Activity: I'd like the listing below copied exactly, with the images left out.

Data block:

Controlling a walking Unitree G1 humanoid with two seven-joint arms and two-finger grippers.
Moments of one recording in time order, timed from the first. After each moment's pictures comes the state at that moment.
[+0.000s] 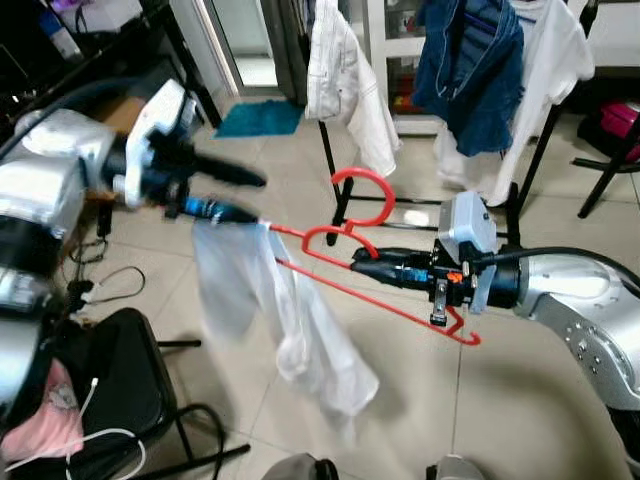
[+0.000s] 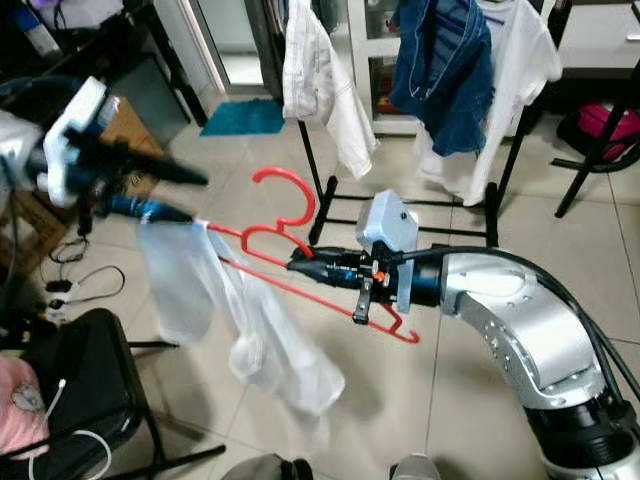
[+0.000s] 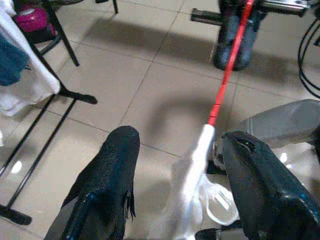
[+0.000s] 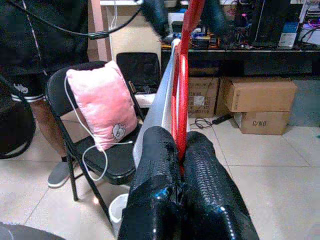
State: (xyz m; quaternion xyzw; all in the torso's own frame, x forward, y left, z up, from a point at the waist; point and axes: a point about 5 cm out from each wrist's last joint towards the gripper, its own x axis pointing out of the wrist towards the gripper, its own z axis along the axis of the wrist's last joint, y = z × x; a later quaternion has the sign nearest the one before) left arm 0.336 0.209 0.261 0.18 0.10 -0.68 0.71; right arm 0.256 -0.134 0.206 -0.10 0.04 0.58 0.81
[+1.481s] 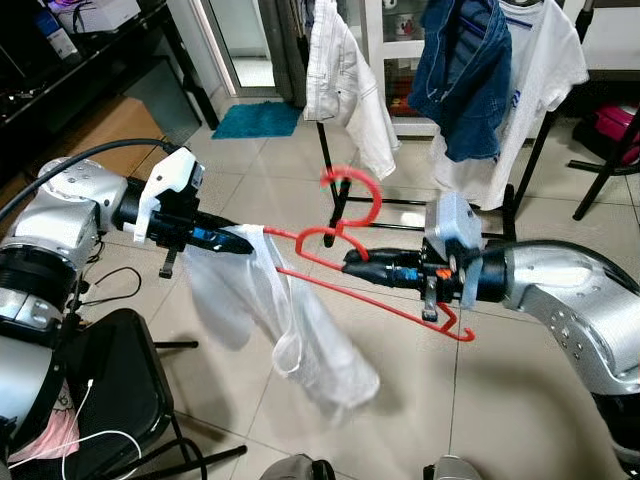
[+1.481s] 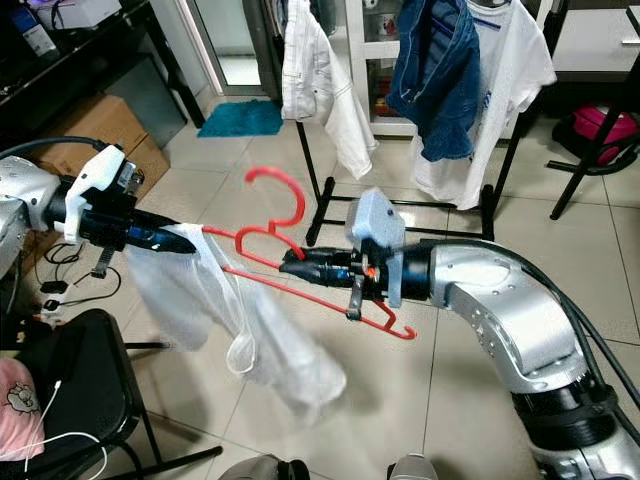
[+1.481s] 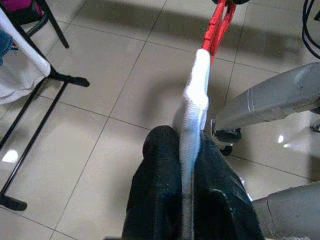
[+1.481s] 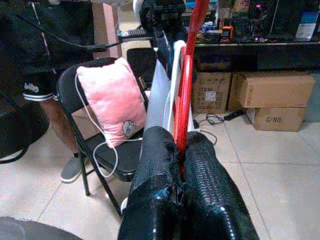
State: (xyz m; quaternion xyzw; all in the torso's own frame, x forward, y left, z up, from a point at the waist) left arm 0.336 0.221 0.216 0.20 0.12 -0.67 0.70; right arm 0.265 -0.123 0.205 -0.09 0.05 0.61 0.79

Solved problem:
Controlling a walking Unitree G1 humanoid with two seven-joint arms and two-finger grippers.
Moments of one recording in time order, timed from the first. After each moment's pictures comes the state at that moment.
[+0.000s] 
[+0.000s] 
[+0.000s] 
[+0.000s] 
State: (xyz m; quaternion xyzw; all in the torso's own frame, x forward, y left, z up, from a point at the waist; point and axes: a point about 5 cm out from each wrist's last joint towards the gripper, its own x axis pointing out of the wrist towards the gripper, its own z axis along the axis of the wrist's last joint, y = z × x; a later quaternion has the sign nearest the one before) left arm 0.336 0.209 0.261 0.18 0.10 -0.68 0.71; right arm 0.256 -0.134 0.206 -0.10 0.04 0.58 0.81
[+1.481s] 
[+1.481s] 
[+1.481s] 
[+1.481s] 
State: (xyz m; quaternion xyzw; all in the torso's own frame, x forward, y left, z up, from a point at the waist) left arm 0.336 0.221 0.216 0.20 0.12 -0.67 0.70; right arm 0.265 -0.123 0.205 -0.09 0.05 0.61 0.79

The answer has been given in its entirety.